### EXERCISE INSTRUCTIONS
Copy exactly the lines of the records below, and only those lines, beginning with the line that contains "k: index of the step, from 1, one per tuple" and ending with the line that contains "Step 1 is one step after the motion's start".

### RECORDS SUPPLIED
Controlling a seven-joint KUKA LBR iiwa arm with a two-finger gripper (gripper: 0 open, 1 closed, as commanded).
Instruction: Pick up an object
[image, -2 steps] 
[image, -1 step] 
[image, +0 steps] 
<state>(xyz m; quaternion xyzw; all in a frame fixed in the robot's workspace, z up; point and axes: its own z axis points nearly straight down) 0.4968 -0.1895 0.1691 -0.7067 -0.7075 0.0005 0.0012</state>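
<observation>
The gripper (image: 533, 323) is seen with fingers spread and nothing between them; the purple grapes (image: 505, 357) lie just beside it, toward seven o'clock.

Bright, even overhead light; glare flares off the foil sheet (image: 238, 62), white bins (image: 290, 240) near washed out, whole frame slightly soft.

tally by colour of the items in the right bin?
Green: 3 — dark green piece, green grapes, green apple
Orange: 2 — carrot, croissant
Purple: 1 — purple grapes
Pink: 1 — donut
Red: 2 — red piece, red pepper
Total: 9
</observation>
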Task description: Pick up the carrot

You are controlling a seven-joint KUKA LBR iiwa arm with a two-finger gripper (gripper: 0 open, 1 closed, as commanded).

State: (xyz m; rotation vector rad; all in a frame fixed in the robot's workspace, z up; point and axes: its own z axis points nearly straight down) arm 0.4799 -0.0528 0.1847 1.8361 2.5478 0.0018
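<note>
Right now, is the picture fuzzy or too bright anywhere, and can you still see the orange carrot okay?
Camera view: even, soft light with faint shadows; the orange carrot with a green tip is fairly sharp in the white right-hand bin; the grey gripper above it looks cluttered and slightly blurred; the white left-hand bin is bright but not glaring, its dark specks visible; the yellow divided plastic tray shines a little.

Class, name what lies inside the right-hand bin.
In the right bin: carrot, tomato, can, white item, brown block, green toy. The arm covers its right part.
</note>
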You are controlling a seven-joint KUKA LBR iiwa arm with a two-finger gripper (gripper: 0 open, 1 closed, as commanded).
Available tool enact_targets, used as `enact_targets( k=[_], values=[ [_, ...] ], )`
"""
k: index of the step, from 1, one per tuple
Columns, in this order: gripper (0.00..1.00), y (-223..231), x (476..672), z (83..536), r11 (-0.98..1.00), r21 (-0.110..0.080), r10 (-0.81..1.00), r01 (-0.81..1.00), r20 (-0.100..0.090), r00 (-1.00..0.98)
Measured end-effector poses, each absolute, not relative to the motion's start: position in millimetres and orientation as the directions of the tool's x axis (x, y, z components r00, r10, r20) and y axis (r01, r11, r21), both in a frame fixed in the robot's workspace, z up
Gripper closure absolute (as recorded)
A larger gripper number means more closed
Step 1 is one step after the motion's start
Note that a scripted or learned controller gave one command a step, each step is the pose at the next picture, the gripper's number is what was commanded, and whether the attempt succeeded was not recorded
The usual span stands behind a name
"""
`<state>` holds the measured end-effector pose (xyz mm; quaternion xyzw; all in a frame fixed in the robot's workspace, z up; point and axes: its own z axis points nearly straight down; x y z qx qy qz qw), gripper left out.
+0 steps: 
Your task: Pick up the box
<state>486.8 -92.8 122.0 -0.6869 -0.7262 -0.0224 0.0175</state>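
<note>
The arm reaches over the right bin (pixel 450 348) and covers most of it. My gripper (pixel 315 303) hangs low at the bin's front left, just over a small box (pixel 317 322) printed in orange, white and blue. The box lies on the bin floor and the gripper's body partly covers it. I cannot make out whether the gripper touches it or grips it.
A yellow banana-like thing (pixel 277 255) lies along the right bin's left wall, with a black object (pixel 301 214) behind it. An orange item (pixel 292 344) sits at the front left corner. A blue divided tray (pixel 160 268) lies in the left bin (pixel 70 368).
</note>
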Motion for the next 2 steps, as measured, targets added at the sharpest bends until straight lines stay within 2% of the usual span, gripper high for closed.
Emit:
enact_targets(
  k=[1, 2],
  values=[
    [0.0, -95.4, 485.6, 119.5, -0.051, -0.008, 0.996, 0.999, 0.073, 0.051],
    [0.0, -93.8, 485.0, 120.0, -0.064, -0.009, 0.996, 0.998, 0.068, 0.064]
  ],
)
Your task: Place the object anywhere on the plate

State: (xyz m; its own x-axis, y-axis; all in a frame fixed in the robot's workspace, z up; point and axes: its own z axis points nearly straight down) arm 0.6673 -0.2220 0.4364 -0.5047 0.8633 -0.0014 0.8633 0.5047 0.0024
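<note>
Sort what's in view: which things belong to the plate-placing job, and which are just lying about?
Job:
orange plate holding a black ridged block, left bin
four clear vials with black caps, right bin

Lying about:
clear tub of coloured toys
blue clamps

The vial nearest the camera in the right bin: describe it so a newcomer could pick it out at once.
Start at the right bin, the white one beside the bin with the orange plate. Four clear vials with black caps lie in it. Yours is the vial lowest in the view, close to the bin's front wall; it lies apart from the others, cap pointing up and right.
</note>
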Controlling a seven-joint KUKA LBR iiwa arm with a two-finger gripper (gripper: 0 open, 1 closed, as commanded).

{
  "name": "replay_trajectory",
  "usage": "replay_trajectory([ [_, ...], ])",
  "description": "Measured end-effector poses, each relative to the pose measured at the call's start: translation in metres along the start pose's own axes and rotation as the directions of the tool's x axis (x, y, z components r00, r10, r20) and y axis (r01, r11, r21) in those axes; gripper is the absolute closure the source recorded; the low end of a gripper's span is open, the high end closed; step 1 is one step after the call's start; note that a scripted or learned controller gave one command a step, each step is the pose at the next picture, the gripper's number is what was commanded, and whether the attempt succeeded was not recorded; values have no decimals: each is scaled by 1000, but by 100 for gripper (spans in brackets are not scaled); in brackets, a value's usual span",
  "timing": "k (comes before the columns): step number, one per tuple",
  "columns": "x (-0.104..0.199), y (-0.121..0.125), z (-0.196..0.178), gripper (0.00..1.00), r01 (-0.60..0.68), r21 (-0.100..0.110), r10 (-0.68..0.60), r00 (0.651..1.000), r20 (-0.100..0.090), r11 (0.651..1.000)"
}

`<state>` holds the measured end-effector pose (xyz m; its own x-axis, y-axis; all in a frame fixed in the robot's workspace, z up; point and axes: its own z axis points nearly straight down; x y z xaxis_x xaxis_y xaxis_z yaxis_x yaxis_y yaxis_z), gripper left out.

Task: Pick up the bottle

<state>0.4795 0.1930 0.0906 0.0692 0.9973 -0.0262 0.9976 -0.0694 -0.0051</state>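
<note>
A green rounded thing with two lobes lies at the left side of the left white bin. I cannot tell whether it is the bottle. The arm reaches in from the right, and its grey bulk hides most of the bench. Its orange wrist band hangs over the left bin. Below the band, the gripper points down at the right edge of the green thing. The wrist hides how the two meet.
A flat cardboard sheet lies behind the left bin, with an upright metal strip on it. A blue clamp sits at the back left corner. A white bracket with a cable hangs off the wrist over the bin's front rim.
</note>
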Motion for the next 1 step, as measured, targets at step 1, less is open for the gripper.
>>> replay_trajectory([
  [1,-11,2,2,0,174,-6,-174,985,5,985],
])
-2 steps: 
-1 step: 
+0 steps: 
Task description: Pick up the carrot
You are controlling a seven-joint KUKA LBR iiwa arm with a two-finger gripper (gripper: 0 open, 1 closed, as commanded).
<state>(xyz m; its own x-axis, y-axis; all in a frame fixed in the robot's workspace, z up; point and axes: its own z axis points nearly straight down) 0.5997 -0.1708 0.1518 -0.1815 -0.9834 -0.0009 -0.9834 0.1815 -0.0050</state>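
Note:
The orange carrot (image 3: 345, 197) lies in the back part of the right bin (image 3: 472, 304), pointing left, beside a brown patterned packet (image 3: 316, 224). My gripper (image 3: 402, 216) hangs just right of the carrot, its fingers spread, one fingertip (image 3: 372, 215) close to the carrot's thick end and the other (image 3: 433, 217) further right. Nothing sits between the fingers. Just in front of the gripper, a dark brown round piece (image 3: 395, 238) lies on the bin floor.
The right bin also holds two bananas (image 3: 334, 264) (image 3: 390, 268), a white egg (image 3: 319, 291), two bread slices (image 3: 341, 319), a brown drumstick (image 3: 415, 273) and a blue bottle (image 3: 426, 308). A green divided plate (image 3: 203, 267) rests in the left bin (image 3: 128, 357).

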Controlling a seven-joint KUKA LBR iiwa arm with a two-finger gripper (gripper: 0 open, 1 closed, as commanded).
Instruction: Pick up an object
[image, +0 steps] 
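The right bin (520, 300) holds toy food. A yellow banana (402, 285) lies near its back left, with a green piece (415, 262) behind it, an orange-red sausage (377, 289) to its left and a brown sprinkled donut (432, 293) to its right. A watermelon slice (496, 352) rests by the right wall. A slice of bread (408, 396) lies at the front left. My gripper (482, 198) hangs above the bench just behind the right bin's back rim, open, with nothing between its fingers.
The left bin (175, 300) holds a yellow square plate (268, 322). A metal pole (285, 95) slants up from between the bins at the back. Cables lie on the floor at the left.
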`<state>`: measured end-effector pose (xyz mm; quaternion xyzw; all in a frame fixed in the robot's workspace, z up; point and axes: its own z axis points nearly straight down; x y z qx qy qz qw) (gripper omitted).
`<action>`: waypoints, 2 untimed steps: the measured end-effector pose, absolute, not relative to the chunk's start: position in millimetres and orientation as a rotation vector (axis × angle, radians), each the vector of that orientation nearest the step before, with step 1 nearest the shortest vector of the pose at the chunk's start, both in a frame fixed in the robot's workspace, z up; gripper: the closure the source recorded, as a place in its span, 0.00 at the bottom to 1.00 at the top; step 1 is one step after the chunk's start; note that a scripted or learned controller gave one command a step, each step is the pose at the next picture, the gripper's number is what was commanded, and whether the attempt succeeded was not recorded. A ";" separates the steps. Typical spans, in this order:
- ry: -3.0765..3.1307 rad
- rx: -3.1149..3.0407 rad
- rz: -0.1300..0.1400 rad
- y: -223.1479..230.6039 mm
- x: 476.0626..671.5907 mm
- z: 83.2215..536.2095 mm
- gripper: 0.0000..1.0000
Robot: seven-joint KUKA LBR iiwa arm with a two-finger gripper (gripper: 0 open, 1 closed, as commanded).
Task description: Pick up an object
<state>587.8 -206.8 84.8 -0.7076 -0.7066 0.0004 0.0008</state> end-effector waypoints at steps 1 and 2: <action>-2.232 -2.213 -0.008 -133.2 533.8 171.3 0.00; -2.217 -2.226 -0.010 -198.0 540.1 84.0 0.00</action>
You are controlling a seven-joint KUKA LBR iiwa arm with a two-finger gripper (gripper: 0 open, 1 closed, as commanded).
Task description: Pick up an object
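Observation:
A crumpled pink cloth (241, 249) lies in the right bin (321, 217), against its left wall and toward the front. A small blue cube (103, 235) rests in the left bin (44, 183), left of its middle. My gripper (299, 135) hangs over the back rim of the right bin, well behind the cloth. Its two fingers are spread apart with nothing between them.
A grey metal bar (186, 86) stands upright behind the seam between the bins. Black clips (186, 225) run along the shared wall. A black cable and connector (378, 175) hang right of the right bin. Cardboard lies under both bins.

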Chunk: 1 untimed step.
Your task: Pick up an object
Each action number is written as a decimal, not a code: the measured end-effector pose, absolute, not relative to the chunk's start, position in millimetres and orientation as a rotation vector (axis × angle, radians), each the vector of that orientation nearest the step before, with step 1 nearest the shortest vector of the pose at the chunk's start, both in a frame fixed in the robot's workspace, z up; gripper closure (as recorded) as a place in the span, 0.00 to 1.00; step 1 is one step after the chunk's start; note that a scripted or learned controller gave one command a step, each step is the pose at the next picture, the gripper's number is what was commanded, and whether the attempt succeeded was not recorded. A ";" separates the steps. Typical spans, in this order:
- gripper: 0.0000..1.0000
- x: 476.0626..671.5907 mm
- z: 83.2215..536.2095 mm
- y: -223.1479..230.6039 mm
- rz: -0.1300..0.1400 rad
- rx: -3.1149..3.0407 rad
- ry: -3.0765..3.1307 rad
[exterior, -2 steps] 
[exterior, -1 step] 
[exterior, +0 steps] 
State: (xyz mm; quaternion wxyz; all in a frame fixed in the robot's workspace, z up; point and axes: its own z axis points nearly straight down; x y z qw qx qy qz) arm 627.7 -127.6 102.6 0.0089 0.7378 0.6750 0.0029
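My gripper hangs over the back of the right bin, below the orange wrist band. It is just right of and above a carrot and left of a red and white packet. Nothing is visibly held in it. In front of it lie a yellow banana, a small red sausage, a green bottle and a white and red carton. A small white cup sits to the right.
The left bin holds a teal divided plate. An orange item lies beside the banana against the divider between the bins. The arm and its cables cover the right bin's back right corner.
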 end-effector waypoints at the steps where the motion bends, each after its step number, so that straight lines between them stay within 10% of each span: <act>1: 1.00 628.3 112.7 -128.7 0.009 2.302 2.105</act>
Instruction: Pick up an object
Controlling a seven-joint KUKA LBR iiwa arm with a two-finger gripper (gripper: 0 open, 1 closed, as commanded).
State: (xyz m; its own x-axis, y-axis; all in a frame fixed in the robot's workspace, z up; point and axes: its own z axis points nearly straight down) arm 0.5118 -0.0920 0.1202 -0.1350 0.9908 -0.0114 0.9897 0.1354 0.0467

### YOUR SOLUTION
k: index of the step, from 1, one per tuple
Columns, in this order: gripper (0.00..1.00), y (-223..231), x (476..672), z (83..536), r11 (-0.98..1.00), r21 (-0.110..0.080), r10 (-0.81..1.00), r01 (-0.81..1.00), r20 (-0.100..0.090), r00 (-1.00..0.98)
Measured end-effector poses, each absolute, not relative to the motion's start: position in millimetres and orientation as the directions of the tool's x axis (x, y, z components r00, r10, r20) and y axis (r01, r11, r21), both in a frame fixed in the robot's workspace, z up
Gripper closure absolute (as recorded)
A larger gripper number means more closed
Step 1 is one step after the motion's start

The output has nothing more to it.